Mechanisms to explain maternal tolerance to a semiallogeneic fetus have primarily focused on the nature of the trophoblast, the specialized cell type that forms the boundary between maternal and fetal tissues. The cell surface of the trophoblast lacks the classical human leucocyte antigen (HLA) class I and class II molecules,26 and expresses apoptosis-inducing molecules, such as Fas ligand27 and TRAIL.28 In addition, the non-classical HLA-G molecule that is expressed on the extravillous trophectoderm has recently been shown to interact with ILT-4, an inhibitory receptor expressed by cells of the myelomonocytic lineage, which suggests that negative regulation of myeloid cells is important in maintaining immune privilege.29 The high levels of OX2 expression on the syncytiotrophoblast implicates the OX2–OX2R interaction in the regulation of myeloid cells during the maintenance of maternal tolerance.

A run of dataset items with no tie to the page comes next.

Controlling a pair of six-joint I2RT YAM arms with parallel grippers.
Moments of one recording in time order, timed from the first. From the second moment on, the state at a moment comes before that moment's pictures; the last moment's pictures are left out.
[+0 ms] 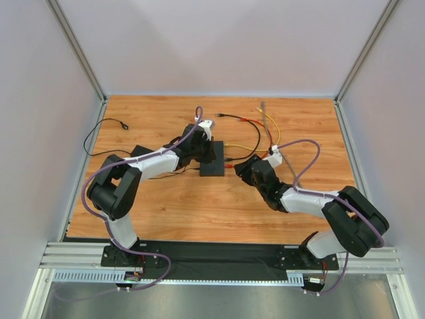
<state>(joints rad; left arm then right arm) -0.59 1.77 1.09 0.01 0.13 -0.36 0.69 1.43 0.51 0.43 0.34 1.09</state>
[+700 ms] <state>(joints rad) -0.59 1.91 1.23 -0.14 0.12 -0.36 0.68 1.69 0.54 0.66 0.29 1.15</state>
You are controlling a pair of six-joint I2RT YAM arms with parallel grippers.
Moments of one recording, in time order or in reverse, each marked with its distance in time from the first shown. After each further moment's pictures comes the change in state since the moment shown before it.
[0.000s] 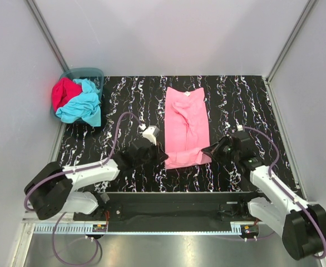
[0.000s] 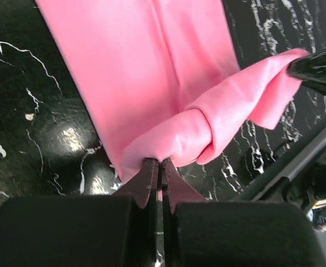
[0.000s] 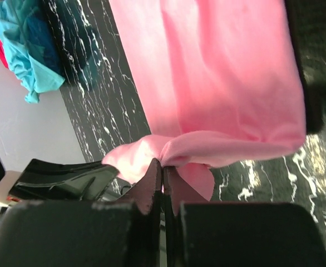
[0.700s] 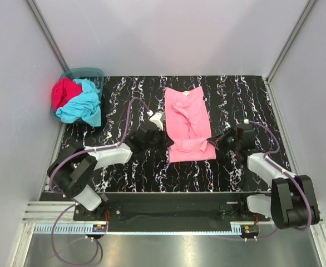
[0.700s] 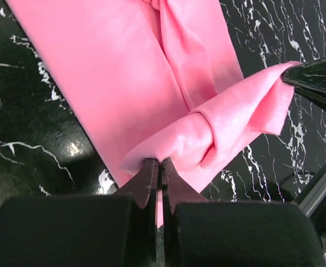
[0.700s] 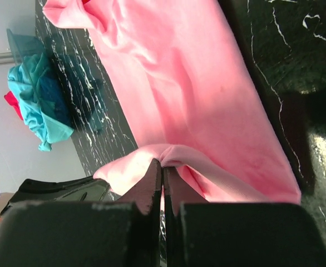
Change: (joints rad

The finding that human OX2 has a tissue distribution virtually identical to that of rat is compatible with a function of OX2 that involves the marking of a range of cell types and tissues that have a common need to regulate myeloid cellular biology. The failure to see dramatic effects in knockout mice in certain OX2+ tissues (such as the thymus and placenta)A1 would imply that this is one of many control mechanisms that locally control macrophage activity through cell–cell contact, in both healthy and inflamed tissue.
Acknowledgments
We thank Ruth Goddard for her help in creating the OX2CD4d3+4 stable line. This work was supported by the Medical Research Council.
Note Added In Proof
After this paper had been put into production, a submitted article was published. The reference A1 has been used to cite this article throughout the text.
A1 Hoek RM, Ruuls SR, Murphy CA et al. Down-regulation of the macrophage lineage through interaction with OX2(CD200). Science 2000; 290: 1768.